Weakness Defined/Support Levels Identified
June 11, 2020
Snapshot: US equities opened lower and extending near worst levels with the S&P 500 down -3.7%. All sectors retreat with cyclical/value groups like Energy, Materials and Financials weakest. Reopening beneficiaries such as airline, cruise ship, hotel, some retail and auto industries are the worst performing. Treasury yields are lower with curve flattening. The dollar is weaker vs risk-sensitive yen, but modestly firmer vs other currencies. Curiously, Gold is down -0.50% despite the apparent ‘risk-off’ trade, while risk-on/cyclical beneficiary Copper is up +2.30%. WTI crude is down -9% to $35.83.
- The sell-off mostly attributed to bearish FOMC/Powell takeaways on the economy, rising Covid numbers and concerns of speculative excess from specific investor groups. Rising coronavirus hospitalizations in some US states suddenly in focus after US case counts reaches 2 million. While this has been the case for two weeks, the headlines halt reopening momentum that fed recent cyclical/value equity outperformance.
- Reports still suggest a fifth US coronavirus relief bill will be timed to fill the fiscal support gap in late July.
- US weekly jobless claims mostly in-line at 1.542M and the US Economic Surprise Index continues to improve, up +9.60 to 74.70.
Why? Yesterday’s Fed meeting and Powell press conference weighed on the SPX yesterday afternoon and getting most of the credit for today’s sell-off probably because: 1) policy action and messaging were extremely dovish but maybe not ‘incrementally dovish’; 2) economic commentary was more gloomy than the present narrative and; 3) Powell said the Fed could switch from balance sheet expansion to a yield curve control (YCC), but it currently has no plans to do so.

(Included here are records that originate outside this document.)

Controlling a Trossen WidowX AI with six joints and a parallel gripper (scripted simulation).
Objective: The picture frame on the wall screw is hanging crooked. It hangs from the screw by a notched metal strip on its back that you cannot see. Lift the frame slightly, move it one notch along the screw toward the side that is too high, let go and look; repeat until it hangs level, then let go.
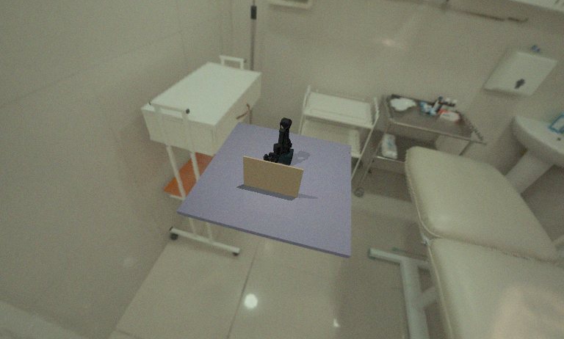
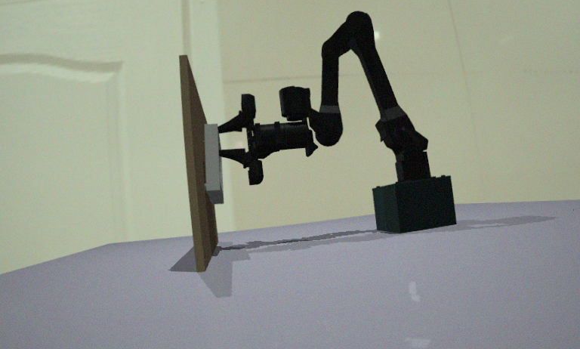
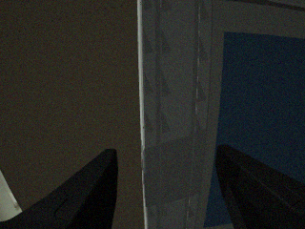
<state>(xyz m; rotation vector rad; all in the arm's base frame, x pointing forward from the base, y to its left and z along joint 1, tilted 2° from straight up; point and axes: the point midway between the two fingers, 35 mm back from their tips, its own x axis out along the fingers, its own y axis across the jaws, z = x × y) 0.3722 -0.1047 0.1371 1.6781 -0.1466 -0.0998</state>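
The picture frame lies 5 cm below my gripper tip and 1 cm to the left of it. Also, from my gripper tip: wall board: 7 cm below, 2 cm ahead, 1 cm to the left.
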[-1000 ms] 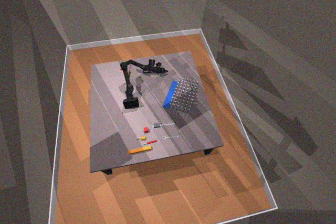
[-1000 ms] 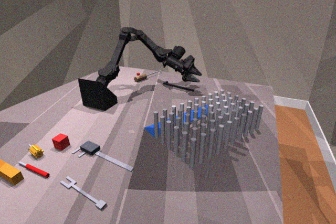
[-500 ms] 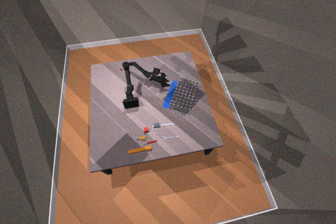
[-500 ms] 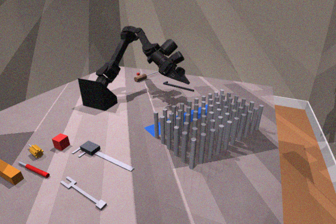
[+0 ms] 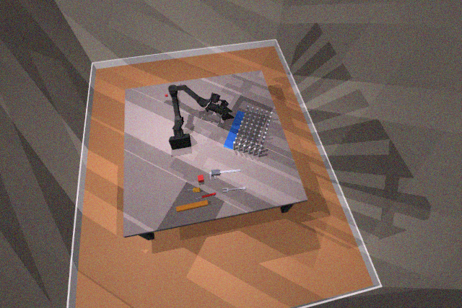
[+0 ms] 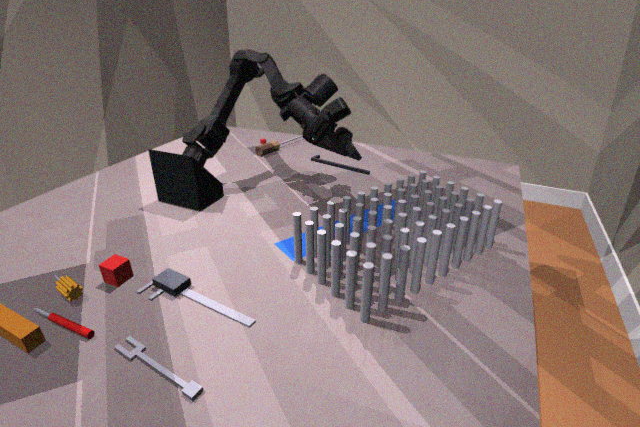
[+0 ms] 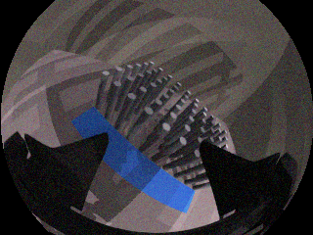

Gloom? Powell’s commentary on the labor market were definitely gloomy: “…I don’t want to give you a number because it’s going to be a guess, but well into the millions of people who don’t get to go back to their old job and, in fact, there isn’t a…there may not be a job in that industry for them for some time.” You and I know that sounds completely reasonable, but markets were priced for a performance. Powell also wants to remove any ambiguity about monetary resolve in light of last week’s surprisingly strong May Jobs Report and nudge the fifth fiscal stimulus bill closer to the starting line.
Chartist: Initial technical support for the S&P 500 (SPX) is in the 3015-3000 zone. The SPX VWAP 250-day moving average sits at ~3000, which is a popular CTA trigger but most strategies include a 3% buffer, so CTA flows may not be a factor until 2910. And a cluster of technical support levels sit 2800-2900 zone.